Biliary conserving surgery is a very advanced minimally invasive treatment using laparoscopic combined with choledochoscopic approach. There is no visible scar on the abdomen after surgery, and even no scar can be seen. And because the laparoscope and cholangioscope can magnify the surgical field 10 times, very delicate stones and polyps can be clearly displayed, so stones and polyps can be completely removed at once without residue.
At present, there are fewer centers that carry out minimally invasive bile preservation treatment for gallbladder stones (polyps) at home and abroad. In China, centers such as Shanghai Oriental Hospital of Tongji University, Shougang Hospital of Peking University and Zhongda Hospital of Southeast University carried out earlier. CUH has completed more than 300 cases of biliary preservation surgery, and the overall efficacy is remarkable. Long-term follow-up reveals the advantages of less trauma, less scarring, high postoperative quality of life, low complication rate and low recurrence rate of stones (polyps) after surgery.
Which patients are suitable for biliary preservation?
Gallbladder polyps: more than 95% of gallbladder polyps in China are benign cholesterol polyps.
Gallbladder stones: 1-3 in number, less than 2cm in diameter, with good contractile function of gallbladder after examination.
Which patients are not suitable for biliary preservation?
Malignant lesions of gallbladder (gallbladder cancer, malignant polyps of gallbladder)
Gallbladder adenomatous hyperplasia
Gallbladder stones (multiple filled stones, giant stones)
Acute cholecystitis (septic, perforated, necrotizing)
Chronic cholecystitis (gallbladder wall thickening, gallbladder atrophy, gallbladder wall calcification)

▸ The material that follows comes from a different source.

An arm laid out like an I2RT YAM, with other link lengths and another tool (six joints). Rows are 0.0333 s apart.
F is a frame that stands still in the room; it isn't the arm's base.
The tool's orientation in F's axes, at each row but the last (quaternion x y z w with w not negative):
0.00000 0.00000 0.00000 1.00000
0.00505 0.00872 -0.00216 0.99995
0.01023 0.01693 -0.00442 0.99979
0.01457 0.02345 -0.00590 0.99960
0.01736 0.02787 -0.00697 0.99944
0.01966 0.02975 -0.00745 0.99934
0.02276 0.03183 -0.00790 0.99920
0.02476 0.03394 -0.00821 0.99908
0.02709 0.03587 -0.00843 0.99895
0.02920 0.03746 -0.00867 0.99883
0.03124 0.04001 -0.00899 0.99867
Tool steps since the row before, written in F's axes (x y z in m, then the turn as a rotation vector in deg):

What does the gallbladder do?
The gallbladder not only has the functions of storage, concentration, contraction and excretion, but also has the function of regulating the pressure in the bile ducts, and also has complex chemical and immune functions. The gallbladder can concentrate the dilute liver bile 30 times and store it in the gallbladder for high-fat diet before it is excreted into the intestine to participate in digestion.
In short, for the treatment of gallbladder stones or gallbladder polyps, there should be a change in concept, to be people-oriented, not only to remove the stones or polyps, but also to protect the existence of gallbladder function. For gallbladder disorders, doctors should first consider protecting the function of the human organ, maintaining the balance of the internal environment, removing stones or polyps and other diseases, and then consider gallbladder removal if necessary. Do not cut the gallbladder first, and do not remove the gallbladder for no reason on the pretext of prevention and convenience. This is the correct viewpoint for the treatment of gallbladder disease.